In this FT View from America, Dizard writes that the real problem is that the euro area leadership seems to have learned little from the disastrous progress of the Greek insolvency proceedings.
Political leaders and their vast staff organisations have set up yet more entities, such as the European Financial Stability Facility and the European Stability Mechanism, which provide yet more opportunities for careerists, and yet more confusion about who makes decisions. It would have been much more productive to come up with two sets of clear policies; one to deal with sovereign defaults within the eurozone, the other to provide for procedures for a member country to give up the euro as a national currency.
The principal objection raised to admitting even the possibility of either contingency is that it would, inevitably, lead to market landslides and the onset of the dreaded events. This is nonsense. For example, there is a contingency plan for how the US government would fund itself after a nuclear war: a 20 per cent national sales tax. Not progressive, you could say, but easy to understand and administer.
My friends within the euro system – I do have some – tell me any discussion of contingency planning for a euro departure is streng verboten, because with so many member countries, there are bound to be leaks to the press. Also, Europeans, unlike Americans, do not like to enforce laws on the disclosure of classified information.

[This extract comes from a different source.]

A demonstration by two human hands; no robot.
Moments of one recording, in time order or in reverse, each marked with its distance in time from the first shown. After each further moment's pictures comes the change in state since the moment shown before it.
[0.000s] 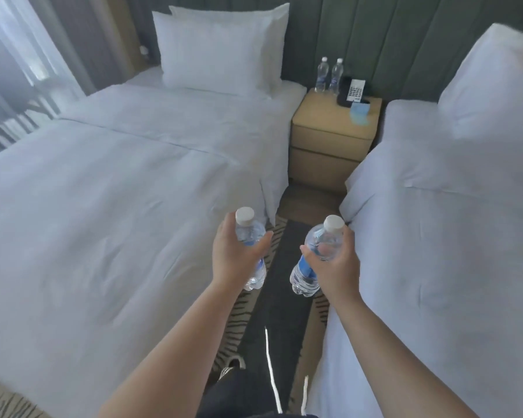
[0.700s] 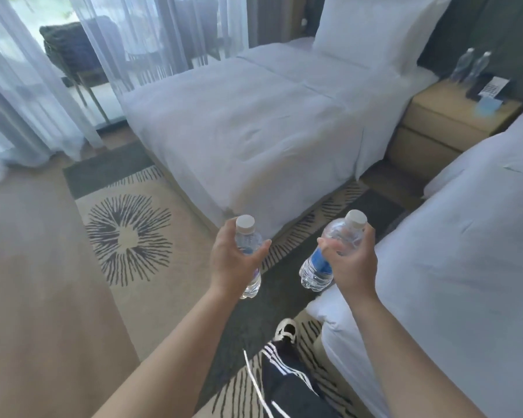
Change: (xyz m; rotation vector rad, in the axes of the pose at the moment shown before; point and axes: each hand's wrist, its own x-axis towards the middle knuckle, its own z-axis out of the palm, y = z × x) left_hand -0.566 0.006 -0.179 0.054 0.409 -0.208; right_hand -0.448 -0.017 -0.168 0.173 -0.404 -0.128
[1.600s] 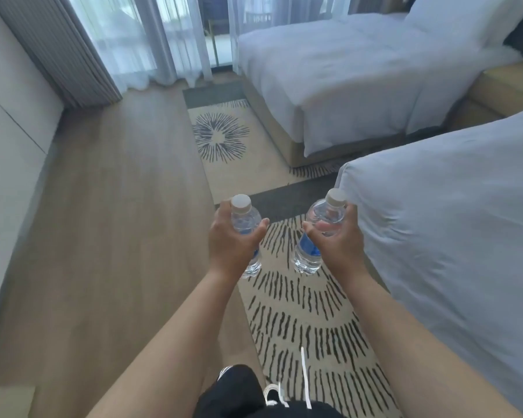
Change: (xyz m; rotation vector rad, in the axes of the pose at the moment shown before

Come on. The trick, if you can call it that, is not to make the contingency planning secret, but to make it boring. They are very good at that in Frankfurt and Brussels.
Taking the airport-fiction-nightmares out of euro departure by putting procedures and a model schedule together would reduce the forbidden-fruit attractiveness of the idea. The markets and the public would be better able to weigh the true economic costs and benefits of euro membership. Also, from the eurocracy’s point of view, in negotiations with obdurate counterparties the blackmail of supposedly uncontrollable contagion would be much less powerful.
A consistent policy for dealing with sovereign default within the eurozone would have even more recent precedents to draw on. Charles Blitzer, a former International Monetary Fund official who worked on many sovereign debt restructurings over the past couple of decades, says the eurocracy’s fundamental mistake was to assert, against the evidence, that a default would be “unacceptable” or even “unthinkable”. Why not just make it a routine – an expensive, unpleasant, routine, like divorce?
As he asserts, from experience: “You need three things. You [the eurozone] need a clear policy. Never say never. State what you are willing to put up for, say, Portugal, if they deliver on their policy. If they follow through, support them. If they need more money due to external events, then be prepared to help, as long as they keep their word.
“Second, they need to act quickly. Very quickly.” The eurocracy has acted as if delay were its friend.
“Third, do it the way it’s been successfully done before. Exchange offers of bonded debt are not that hard to devise. You ask for enough relief to restore debt sustainability but not much more. Investors then can see an upside for new bonds and participation rates above 90 per cent are achievable.
“The question is what the country can afford. Have the IMF do the calculations; they have the experience and the data.”